INSTRUCTIONS FOR THE TASK:
When you transcribe the data below, reproduce every line exactly and leave each picture out.

STUDY MATERIAL:
- - -
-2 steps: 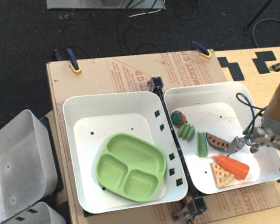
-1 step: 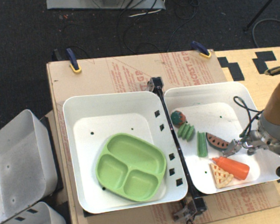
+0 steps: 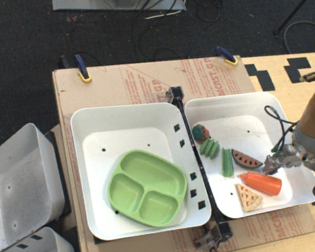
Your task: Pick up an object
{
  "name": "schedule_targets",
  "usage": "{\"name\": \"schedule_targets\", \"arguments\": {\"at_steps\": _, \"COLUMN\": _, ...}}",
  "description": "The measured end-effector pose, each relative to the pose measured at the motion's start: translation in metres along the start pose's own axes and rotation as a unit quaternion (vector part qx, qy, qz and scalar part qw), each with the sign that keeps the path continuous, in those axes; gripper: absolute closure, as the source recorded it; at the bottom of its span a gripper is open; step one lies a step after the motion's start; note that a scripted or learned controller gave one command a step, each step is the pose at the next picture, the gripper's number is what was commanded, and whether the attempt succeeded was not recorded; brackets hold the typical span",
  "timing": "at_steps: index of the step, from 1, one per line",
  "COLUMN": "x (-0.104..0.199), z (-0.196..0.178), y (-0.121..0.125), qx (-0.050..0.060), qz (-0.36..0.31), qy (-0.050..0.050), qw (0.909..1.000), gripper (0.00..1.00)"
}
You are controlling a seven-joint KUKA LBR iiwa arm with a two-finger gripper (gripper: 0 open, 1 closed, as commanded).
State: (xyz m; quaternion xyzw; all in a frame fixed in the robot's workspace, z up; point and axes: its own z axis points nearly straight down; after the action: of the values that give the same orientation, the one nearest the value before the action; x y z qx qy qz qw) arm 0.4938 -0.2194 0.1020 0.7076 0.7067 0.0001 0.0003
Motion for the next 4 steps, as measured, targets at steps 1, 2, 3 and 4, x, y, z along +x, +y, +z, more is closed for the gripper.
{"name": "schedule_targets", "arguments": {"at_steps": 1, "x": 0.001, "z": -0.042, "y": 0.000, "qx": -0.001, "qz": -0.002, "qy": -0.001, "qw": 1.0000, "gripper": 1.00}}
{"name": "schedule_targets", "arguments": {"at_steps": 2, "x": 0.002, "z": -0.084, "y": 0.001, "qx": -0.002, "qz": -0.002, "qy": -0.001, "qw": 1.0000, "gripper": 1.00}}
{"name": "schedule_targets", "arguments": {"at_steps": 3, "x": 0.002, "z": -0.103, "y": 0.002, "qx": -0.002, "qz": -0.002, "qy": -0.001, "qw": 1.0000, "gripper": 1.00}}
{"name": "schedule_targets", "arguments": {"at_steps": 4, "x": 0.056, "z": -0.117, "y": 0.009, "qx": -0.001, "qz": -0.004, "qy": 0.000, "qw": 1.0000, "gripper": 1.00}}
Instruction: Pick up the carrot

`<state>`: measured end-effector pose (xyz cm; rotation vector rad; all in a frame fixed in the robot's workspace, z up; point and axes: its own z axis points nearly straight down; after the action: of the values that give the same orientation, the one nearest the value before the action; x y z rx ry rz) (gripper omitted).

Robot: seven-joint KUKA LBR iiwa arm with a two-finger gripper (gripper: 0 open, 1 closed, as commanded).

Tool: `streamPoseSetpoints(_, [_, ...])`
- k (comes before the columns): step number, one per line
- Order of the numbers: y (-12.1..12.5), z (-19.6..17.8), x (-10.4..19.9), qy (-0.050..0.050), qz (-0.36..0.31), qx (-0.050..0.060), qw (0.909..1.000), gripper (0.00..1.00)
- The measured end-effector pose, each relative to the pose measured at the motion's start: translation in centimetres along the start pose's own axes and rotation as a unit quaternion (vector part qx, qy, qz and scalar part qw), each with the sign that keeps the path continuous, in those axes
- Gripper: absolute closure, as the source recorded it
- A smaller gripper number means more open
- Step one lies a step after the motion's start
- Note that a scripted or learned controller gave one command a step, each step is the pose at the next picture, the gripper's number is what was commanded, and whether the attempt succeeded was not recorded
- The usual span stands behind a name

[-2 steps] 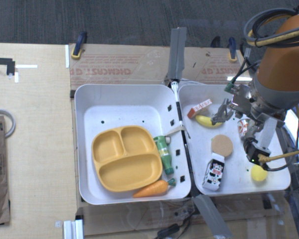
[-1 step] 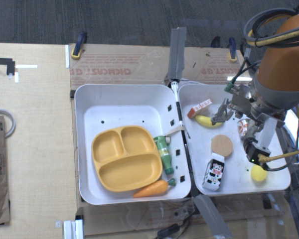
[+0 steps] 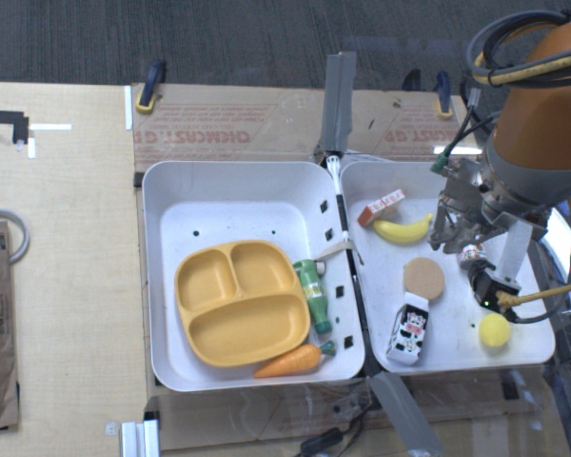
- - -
FINISHED EXERCISE:
-2 steps: 
-1 step: 
+0 steps: 
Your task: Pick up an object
{
  "name": "schedule_targets",
  "usage": "{\"name\": \"schedule_targets\", \"arguments\": {\"at_steps\": _, \"COLUMN\": _, ...}}",
  "description": "The measured end-effector pose, each relative to the pose measured at the motion's start: translation in metres along the start pose's own axes and rotation as a unit quaternion (vector part qx, qy, qz and scalar part qw), each with the sign that keeps the path continuous, in those axes; gripper: absolute closure, as the source recorded it; at the bottom of its span a gripper is open; step one lies a step after the motion's start; note that a scripted or learned controller gave one command a step, each step is the pose at the next picture, the gripper's number is what was commanded, and whether the attempt succeeded was not recorded; brackets hold the typical span",
  "timing": "at_steps: index of the step, from 1, one per line",
  "COLUMN": "x (-0.104..0.199), z (-0.196..0.178), y (-0.121..0.125), qx (-0.050..0.060), qz (-0.36..0.31), qy (-0.050..0.050), qw (0.909..1.000), gripper (0.00..1.00)"
}
You are controlling a seven-joint KUKA LBR iiwa arm with a two-finger gripper (gripper: 0 open, 1 closed, as commanded).
State: (xyz m; quaternion xyzw; all in a frame fixed in the robot's workspace, z up; point and axes: its own z axis points nearly straight down; after the action: of the values that give the same orientation, the one nearest the value before the action; x y z qx qy qz qw) arm 0.4938 -0.2194 0.1020 0.7076 0.7067 0.0001 0.0003
Motion for the next 4 steps, as measured, targets at steps 1, 2, 3 and 4, x, y, z along +x, +y, +z, more is closed for the gripper.
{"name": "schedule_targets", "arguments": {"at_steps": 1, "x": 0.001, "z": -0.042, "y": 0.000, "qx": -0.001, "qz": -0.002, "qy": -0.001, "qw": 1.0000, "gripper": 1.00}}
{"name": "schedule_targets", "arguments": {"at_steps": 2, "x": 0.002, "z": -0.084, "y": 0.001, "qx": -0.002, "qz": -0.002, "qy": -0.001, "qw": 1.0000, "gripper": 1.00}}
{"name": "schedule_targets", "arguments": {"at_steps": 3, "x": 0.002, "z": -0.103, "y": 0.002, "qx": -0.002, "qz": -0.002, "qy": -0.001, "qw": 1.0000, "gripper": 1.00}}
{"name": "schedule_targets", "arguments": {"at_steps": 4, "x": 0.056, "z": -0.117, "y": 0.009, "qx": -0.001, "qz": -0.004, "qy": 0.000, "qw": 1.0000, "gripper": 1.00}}
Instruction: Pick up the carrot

`<state>`: measured end-effector pose (xyz cm; rotation vector rad; all in a frame fixed in the robot's workspace, z up; point and axes: its own z axis points nearly straight down; after the action: of the values that give the same orientation, the one nearest the value before the action; x y z rx ry rz) (gripper omitted).

Robot: seven-joint KUKA LBR iiwa arm with a two-finger gripper (gripper: 0 open, 1 closed, as commanded).

Tool: `streamPoseSetpoints(_, [_, ...])`
- k (comes before the columns): step number, one per line
- Order of the numbers: y (-12.1..12.5), z (-19.6..17.8), x (-10.4..19.9), qy (-0.050..0.050), qz (-0.36..0.31), qx (-0.050..0.060), qw (0.909..1.000), gripper (0.00..1.00)
- The measured end-effector pose, each relative to the pose measured at the motion's start: translation in centimetres along the start pose's own axes and rotation as a unit quaternion (vector part qx, qy, qz and scalar part qw), each with the sign that keeps the path continuous, in those axes
- Gripper: absolute closure, as the source recorded it
- A smaller gripper number means more open
- Step one lies a step after the motion's start
- Note that a scripted or learned controller gave one command a step, each step is the pose at the next picture, the gripper's number is what was commanded, and whether the attempt succeeded was not recorded
- The usual span stands behind a name

[-2 steps] 
[-1 step] 
[+0 steps] 

With that, the answer is finished.